In fact, a critical analysis of the progressive, albeit painfully slow, roll-back of state "marijuana" laws since California's passage Proposition 215 passed in 1996 suggests that a youth market had long existed and been growing steadily since the early Sixties. Indeed, it was that very market that had inspired the onerous Controlled_Substances_Act Richard Nixon and John Mitchell had convinced an ignorant Congress to pass in 1970.

That Nixon's law has been so assiduously enforced around the world since 1970 does not reflect well on the cognitive ability of our species. Even so, it's not the only destructive law ever enforced in "the Land of the Free" with near-catastrophic results. One needs only to recall that the Fugitive Slave Act of 1850 helped propel our new nation into a catastrophic Civil War, which could easily have been fatal had it not been for Abraham Lincoln.

Instead of dealing with it honestly at their Constitutional Convention in 1787, our Virginia-dominated founders opted to punt, a decision W.E.B. Dubois would later observe, "opened a road that led directly to the Civil War."

In other words, the industrialization of British cotton production facilitated by invention of the cotton gin increased the demand for American raw cotton that it led to destructive monoculture and pressure for progressive Western expansion of slavery as new states were added to the Union: exactly the opposite of what had been predicted when the compromise was adopted.

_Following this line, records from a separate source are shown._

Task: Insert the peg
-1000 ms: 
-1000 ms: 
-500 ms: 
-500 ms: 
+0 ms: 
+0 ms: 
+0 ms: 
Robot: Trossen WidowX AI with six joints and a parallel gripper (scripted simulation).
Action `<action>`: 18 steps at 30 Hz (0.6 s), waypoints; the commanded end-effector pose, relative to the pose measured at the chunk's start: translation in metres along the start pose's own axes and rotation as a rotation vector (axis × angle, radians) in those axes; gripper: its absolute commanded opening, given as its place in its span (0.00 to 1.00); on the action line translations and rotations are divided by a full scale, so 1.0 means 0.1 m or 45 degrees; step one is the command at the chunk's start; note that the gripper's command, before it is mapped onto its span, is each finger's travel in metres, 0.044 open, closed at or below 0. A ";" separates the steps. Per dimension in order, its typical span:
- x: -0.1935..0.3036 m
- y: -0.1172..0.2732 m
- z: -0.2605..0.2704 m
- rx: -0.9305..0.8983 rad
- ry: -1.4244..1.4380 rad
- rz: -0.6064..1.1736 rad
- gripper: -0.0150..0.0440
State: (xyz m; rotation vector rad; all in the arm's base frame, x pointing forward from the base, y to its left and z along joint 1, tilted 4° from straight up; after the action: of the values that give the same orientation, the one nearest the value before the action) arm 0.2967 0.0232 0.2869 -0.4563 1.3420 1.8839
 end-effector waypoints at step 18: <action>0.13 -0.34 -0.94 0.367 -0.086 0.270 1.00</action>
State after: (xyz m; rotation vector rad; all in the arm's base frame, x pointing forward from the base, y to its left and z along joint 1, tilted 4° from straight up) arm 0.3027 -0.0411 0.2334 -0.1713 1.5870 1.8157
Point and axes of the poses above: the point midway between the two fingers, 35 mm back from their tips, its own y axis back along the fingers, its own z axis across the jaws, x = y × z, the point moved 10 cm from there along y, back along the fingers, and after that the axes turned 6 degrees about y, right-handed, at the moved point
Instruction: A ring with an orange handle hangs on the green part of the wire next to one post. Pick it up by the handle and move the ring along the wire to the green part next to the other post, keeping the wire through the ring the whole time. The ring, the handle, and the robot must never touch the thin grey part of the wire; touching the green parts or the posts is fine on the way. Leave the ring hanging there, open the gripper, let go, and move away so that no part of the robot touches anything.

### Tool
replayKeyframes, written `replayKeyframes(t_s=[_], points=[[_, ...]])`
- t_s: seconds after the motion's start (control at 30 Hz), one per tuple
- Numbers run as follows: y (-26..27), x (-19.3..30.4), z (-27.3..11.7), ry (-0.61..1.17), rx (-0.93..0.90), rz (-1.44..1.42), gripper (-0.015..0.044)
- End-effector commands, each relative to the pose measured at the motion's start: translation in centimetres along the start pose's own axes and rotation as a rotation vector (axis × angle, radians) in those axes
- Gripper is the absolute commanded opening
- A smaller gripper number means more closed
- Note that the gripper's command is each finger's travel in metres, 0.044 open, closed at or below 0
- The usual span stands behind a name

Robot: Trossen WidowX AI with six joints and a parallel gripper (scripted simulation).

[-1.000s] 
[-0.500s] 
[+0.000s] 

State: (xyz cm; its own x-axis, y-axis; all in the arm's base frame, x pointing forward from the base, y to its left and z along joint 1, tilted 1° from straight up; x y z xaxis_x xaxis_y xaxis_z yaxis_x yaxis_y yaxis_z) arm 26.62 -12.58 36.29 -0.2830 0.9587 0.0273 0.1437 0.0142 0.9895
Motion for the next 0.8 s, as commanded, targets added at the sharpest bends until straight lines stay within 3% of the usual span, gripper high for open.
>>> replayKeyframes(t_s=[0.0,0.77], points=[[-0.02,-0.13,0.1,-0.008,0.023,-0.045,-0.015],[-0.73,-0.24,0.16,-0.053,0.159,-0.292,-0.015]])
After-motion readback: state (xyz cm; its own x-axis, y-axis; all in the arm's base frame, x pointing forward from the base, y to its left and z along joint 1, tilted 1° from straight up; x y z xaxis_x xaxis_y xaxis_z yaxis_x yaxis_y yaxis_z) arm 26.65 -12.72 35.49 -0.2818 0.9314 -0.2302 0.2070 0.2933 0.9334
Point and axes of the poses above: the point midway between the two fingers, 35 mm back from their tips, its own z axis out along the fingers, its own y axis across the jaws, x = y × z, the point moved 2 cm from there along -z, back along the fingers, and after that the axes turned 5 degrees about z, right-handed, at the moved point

Similarly, when the Warren Court nullified Harry Anslinger's Marijuana Tax Act in 1965, it could not possibly have known what enormous social and other changes that had overtaken the insignificant criminal market Anslinger had created with the MTA in 1937. Nor was the vibrant youth market for "psychedelics" that had sprung into existence following the experiments described by "beat" authors from the late Fifties onward. "Marijuana" didn't have to be imported; it could be grown locally. LSD could be produced in a lab.

The drugs themselves were not "addictive," but they encouraged the kind of independent thinking that was anathema to "all the President's men."

The next entries will deal with the amazing series of unintended consequences that have followed the Controlled Substances Act of 1970.

In a sense, they have been more far-reaching than any simple tweaking of a poorly conceived, ad-hoc policy should have produced, but they are both undeniable and responsible for a far-reaching cascade of evil consequences that will be hard to overcome.